County supervisors authorized a $4.6 million settlement in the wrongful death lawsuit filed by the family of Bill Bowers, who was shot and killed by a local sheriff’s deputy in 2016.
On Tuesday, the Los Angeles County Board of Supervisors voted to authorize payment in the civil case filed by the deceased man’s widow, Vanessa Bowers, vs. the County of Los Angeles.
Investigators with the Los Angeles County Claims Board recommended supervisors authorize the settlement of two lawsuits that were later consolidated into one.
The two lawsuits filed by Bowers’ relatives alleged wrongful death and civil rights violations by the Los Angeles County Sheriff’s Department.
County lawyers, explaining their recommendation to settle, wrote in a case summary submitted to supervisors: “Given the risks and uncertainties of litigation, a full and final settlement of these two cases is recommended.”
The $4.6 million settlement includes more than $190,534 in lawyers’ fees.
In a document made available to supervisors, investigators with the Los Angeles County Claims Board summed up the Bowers shooting this way:
Stolen Vehicle report
On Aug. 2, 2016, shortly before 9 p.m., two uniformed deputies on patrol in Castaic responded to reports of a stolen vehicle at the Rodeway Inn Motel.
Deputies spotted Bowers riding his bicycle in the parking lot.
Bowers, lawyers pointed out in their summary of the shooting, was “known from several prior contacts as a local transient, who sold drugs, and was on active probation for theft and narcotics.”
As Bowers rode his bike, they say, deputies drove up next to him and “illuminated him with the patrol car’s spotlight.”
The first deputy said through an open window, “Hey, Bill, can we talk to you?”
When Bowers looked over his shoulder at the deputies he yelled, “—k you!” and began pedaling fast as he rode away, followed by deputies.
County lawyers reported in their summary that Bowers twice threw “a small object” from his right hand as he pedaled away.
Tossing small objects
Deputies believed Bowers was throwing drugs away.
Bowers then rode his bike between two motel buildings and was out of sight.
Deputies tried to find him, then spotted Bowers riding toward Castaic Road.
The first deputy then turned on the overhead lights of the patrol car, used the siren and air horn as they drove toward Bowers.
Bowers, however, continued to ride his bike on a dirt sidewalk between a chain-link fence and a tractor-trailer parked on Castaic Road.
As he continued to flee, he used one hand to reach into his pocket and appeared, one more time, to toss something over the fence.
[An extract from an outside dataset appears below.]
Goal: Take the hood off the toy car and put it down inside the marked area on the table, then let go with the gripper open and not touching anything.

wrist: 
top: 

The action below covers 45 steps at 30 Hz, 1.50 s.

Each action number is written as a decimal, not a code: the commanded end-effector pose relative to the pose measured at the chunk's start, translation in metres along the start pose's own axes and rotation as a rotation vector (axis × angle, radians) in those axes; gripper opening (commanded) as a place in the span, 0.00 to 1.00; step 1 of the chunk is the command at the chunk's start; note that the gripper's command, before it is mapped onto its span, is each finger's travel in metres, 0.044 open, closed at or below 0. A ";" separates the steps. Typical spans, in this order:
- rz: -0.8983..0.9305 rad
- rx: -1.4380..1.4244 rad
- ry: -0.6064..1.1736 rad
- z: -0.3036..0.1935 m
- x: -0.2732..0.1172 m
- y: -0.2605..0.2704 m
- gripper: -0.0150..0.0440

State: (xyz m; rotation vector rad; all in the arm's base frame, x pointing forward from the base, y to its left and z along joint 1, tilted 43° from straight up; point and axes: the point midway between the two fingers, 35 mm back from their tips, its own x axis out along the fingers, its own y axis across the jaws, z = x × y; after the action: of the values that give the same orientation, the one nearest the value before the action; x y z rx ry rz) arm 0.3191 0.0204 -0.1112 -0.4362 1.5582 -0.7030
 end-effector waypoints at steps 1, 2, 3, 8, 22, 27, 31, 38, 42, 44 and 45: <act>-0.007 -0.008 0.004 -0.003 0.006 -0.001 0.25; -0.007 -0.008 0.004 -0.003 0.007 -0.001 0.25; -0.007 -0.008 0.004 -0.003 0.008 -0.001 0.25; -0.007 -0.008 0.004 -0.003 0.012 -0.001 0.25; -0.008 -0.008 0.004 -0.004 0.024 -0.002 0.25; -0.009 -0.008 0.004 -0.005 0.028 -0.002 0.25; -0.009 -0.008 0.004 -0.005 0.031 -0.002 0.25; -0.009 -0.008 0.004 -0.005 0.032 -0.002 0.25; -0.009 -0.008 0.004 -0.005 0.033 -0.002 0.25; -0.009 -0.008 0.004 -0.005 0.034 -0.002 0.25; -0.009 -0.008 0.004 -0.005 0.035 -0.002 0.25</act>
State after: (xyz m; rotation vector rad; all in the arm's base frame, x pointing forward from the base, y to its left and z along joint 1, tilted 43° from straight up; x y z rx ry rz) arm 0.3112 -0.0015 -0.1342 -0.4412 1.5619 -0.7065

Deputies shouted for him to stop his bicycle.
Lawyers noted in their account of that night that Bowers appeared to be out of character compared to previous encounters with deputies. Deputies interpreted this to suggest Bowers may “have drugs and/or could be armed.”
“Due to poor lighting, fences, fixed objects, a parked tractor-trailer and a nearby taco truck with several patrons, the deputies again lost sight of Bowers,” according to the report.
As they drove past the tractor-trailer, they spotted Bowers’ bike left on the dirt sidewalk.
Taco truck patrons indicated to deputies that Bowers was moving north. One of the deputies began moving on foot.
The other deputy drove alongside his partner. In a bid to head Bowers off, the patrol car driver drove past the tractor-trailer and stopped, practically blocking the driveway of the Rodeway Inn.
The driving deputy got out of his cruiser and moved in front of the tractor-trailer until he spotted Bowers walking toward him.
“The first deputy sheriff contacted the decedent, pointed his firearm at him, activated the gun light, and said, ‘Bill, stop, let me see your hand.’”
Bowers, the lawyers contend, did not comply and continued walking toward the first deputy.
The first deputy saw Bowers raise his hands up from his waistband toward his chest, they wrote. “The decedent cupped his hands together and appeared to be holding an object, now at chest level.
“The first deputy sheriff feared the decedent was continuing to advance, had a gun in his hands, was taking a shooting stance and was about to shoot him.”
In fear for his life, the first deputy fired one round from his pistol, which struck Bowers on the left side of his chest, from about 5 to 10 feet away, according to the report.
Bowers fell on the dirt sidewalk next to the passenger side of the tractor trailer.
Deputies held Bowers at gunpoint until backup units arrived. When they checked Bowers for signs of life, they found none.
No weapon, no drugs
Paramedics with the Los Angeles County Fire Department carried out “life-saving efforts” that proved unsuccessful. Bowers was pronounced dead at the scene.
“No weapons were found on or near the decedent’s body,” lawyers wrote in their summary.
When the path Bowers rode on his bike was checked, no weapons or narcotics were found.
Blood tests later showed Bowers had amphetamine, methamphetamine and marijuana in his system.